正说着,管家来报:“老爷,杨大人来了,说有要事相商。”
杨岳披着一身雪花进来,脸色凝重。屏退左右后,他压低声音:“国公,锦衣卫在江南查到些东西,关于那个孩子……”
陆铮心中一紧:“朱明?”
“是。”杨岳从怀中取出一份密函,“周墨林的人暗中查了三年,终于找到线索:七年前,光宗庶子朱常溥因‘巫蛊案’被废为庶人,流放凤阳。
途中,其怀有身孕的侧妃王氏失踪。据当时护送的一个老军回忆,王氏被一伙神秘人劫走,往江南方向去了。”

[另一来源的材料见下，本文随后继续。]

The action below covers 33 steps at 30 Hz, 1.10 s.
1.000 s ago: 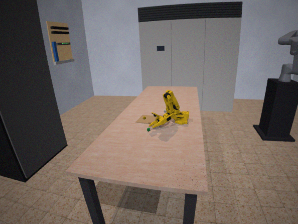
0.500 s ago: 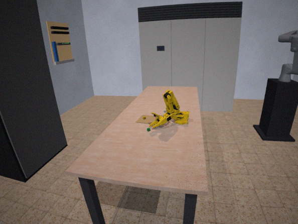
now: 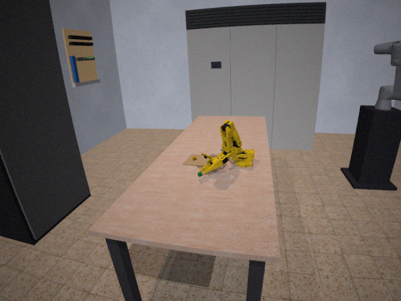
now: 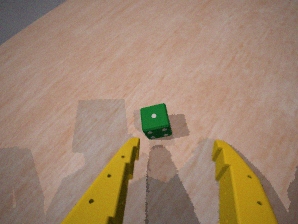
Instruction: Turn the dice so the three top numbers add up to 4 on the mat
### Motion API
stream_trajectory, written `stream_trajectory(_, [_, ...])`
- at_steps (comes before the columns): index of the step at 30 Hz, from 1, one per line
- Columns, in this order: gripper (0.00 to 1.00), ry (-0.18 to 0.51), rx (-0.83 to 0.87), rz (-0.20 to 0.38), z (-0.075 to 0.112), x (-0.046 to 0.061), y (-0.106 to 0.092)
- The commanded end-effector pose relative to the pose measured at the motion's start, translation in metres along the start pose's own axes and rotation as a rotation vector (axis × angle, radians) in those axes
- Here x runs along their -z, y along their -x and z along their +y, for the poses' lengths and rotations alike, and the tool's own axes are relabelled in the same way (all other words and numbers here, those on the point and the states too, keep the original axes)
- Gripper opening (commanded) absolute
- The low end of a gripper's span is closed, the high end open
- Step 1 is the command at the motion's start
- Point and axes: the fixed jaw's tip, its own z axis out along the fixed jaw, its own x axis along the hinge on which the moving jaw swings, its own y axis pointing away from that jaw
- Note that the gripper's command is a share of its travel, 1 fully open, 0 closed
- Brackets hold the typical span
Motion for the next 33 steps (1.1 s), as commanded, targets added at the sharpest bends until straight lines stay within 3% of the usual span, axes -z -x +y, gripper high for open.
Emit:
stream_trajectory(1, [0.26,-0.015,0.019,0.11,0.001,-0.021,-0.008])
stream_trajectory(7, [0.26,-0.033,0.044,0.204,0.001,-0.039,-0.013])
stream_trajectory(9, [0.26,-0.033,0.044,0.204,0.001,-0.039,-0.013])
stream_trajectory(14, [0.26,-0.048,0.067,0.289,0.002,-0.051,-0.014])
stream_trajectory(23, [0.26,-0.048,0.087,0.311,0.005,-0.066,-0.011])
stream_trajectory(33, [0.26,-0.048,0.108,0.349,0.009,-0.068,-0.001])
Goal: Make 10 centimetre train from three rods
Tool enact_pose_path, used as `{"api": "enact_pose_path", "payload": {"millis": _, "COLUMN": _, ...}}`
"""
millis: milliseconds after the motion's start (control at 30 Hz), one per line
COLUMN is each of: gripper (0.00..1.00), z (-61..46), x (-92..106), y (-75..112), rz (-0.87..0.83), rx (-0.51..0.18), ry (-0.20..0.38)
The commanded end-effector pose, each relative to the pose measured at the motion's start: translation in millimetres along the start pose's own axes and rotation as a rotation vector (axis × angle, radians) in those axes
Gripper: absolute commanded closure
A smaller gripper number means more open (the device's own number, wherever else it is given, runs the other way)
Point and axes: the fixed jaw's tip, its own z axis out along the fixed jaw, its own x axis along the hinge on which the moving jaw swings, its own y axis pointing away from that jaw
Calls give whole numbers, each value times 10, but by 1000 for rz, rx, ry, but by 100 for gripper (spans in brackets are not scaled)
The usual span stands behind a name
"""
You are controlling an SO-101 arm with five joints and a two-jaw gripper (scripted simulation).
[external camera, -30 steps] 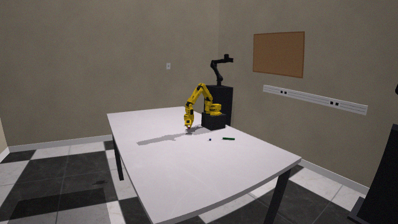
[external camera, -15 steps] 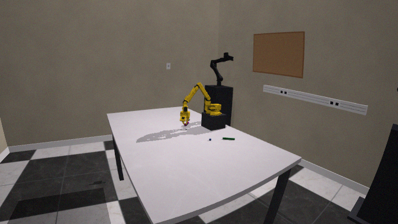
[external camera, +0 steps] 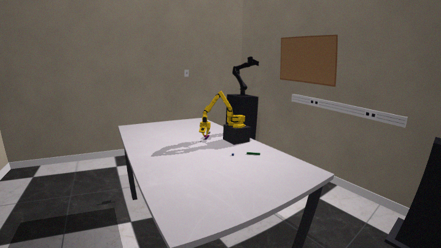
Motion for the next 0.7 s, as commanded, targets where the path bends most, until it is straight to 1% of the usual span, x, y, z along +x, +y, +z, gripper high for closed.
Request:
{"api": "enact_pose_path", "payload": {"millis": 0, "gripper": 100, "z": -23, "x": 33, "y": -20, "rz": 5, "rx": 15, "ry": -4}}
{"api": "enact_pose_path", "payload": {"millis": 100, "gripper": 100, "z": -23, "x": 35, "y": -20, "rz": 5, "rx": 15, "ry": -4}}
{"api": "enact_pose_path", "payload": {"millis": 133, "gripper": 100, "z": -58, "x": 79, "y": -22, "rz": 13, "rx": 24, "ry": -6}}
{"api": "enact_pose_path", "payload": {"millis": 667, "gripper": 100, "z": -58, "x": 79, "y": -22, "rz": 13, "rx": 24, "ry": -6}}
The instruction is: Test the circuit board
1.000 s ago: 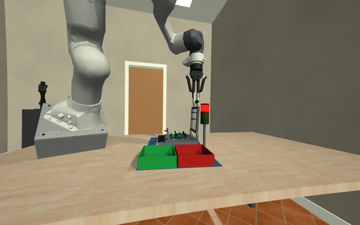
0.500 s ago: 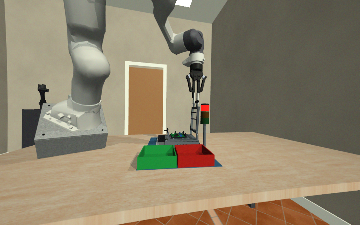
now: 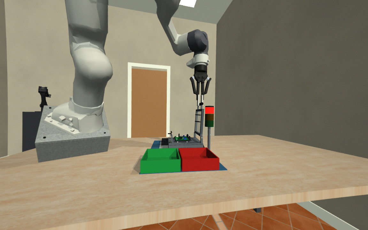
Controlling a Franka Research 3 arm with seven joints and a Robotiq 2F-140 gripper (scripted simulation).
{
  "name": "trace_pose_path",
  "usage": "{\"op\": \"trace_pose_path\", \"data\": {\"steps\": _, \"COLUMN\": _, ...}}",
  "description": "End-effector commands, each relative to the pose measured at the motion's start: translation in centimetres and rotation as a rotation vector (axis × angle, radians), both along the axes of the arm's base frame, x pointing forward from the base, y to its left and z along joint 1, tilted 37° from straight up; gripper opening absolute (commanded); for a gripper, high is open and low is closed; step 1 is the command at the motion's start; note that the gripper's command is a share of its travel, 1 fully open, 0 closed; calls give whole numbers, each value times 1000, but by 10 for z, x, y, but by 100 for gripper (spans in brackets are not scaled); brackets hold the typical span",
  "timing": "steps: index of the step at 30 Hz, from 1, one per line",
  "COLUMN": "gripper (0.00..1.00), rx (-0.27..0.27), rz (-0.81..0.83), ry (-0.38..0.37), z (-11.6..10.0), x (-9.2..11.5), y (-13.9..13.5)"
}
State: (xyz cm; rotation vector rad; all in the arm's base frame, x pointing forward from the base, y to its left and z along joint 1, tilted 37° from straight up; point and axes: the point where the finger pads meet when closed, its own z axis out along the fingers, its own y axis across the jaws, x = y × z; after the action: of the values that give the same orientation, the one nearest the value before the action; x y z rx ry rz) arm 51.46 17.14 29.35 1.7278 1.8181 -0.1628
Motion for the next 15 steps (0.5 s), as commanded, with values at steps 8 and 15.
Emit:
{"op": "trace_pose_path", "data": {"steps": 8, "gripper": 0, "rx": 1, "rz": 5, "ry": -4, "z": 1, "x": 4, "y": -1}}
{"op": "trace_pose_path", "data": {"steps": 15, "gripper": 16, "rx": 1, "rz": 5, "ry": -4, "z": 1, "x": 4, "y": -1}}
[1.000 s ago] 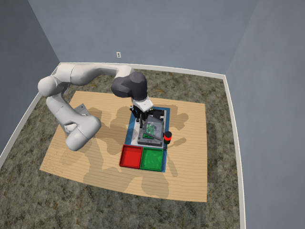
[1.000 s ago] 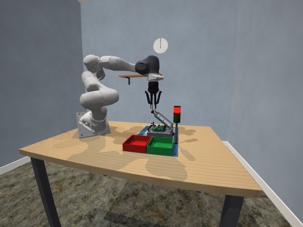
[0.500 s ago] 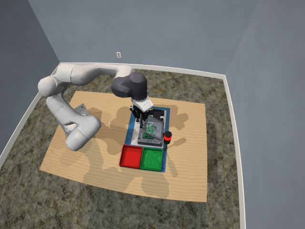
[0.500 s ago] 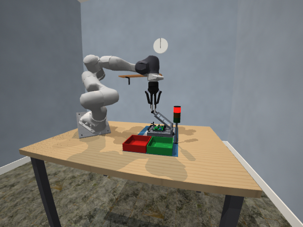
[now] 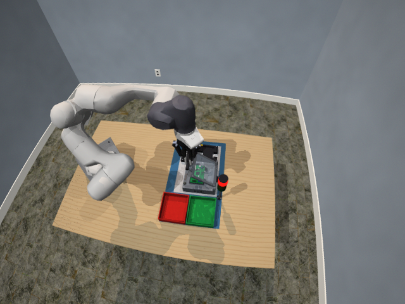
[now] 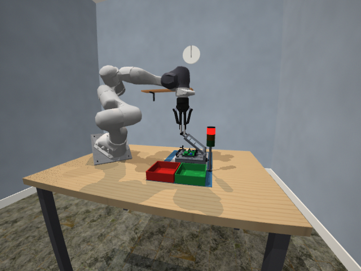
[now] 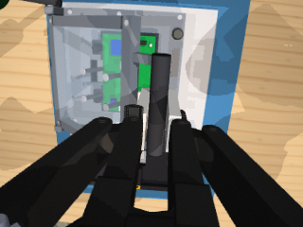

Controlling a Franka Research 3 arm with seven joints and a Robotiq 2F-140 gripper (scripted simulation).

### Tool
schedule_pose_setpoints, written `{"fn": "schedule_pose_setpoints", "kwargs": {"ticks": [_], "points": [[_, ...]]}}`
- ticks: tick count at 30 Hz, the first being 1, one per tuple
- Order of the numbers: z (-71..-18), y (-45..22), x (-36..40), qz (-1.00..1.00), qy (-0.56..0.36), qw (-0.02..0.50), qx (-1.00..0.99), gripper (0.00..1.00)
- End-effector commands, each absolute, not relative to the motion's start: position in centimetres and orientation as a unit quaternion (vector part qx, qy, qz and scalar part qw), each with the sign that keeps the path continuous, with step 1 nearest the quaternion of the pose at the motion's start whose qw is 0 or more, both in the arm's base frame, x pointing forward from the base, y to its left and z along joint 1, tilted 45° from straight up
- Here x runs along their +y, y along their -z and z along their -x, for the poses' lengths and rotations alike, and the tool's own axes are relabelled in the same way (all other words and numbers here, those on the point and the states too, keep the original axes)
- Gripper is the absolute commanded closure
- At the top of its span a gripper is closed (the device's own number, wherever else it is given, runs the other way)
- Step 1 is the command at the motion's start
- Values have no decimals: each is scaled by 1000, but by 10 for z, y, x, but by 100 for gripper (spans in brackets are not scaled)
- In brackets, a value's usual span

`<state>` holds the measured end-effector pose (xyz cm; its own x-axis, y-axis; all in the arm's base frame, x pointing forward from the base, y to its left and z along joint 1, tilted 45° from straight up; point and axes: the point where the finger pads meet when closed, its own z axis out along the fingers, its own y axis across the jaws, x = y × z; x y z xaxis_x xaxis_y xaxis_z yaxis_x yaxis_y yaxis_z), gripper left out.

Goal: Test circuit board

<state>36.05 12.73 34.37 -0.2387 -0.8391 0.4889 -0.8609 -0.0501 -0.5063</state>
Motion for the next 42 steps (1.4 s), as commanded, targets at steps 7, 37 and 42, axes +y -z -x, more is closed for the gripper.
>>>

“时间对得上。”陆铮沉吟,“朱明今年七岁,若王氏当年被劫时已怀孕……”
“还有这个。”杨岳又取出一张拓片,“这是从朱明玉佩上偷偷拓下的纹样。我请内监里的老人辨认,说是光宗一系皇子的制式玉佩,龙睛点朱砂,是庶出标志。”
暖阁里炭火噼啪,却驱不散忽然降临的寒意。
陆铮看着拓片上精致的蟠龙纹,良久才道:“光宗庶孙……若身份坐实,他就是靖安帝的堂叔,血缘比桂王、福王更近正统。”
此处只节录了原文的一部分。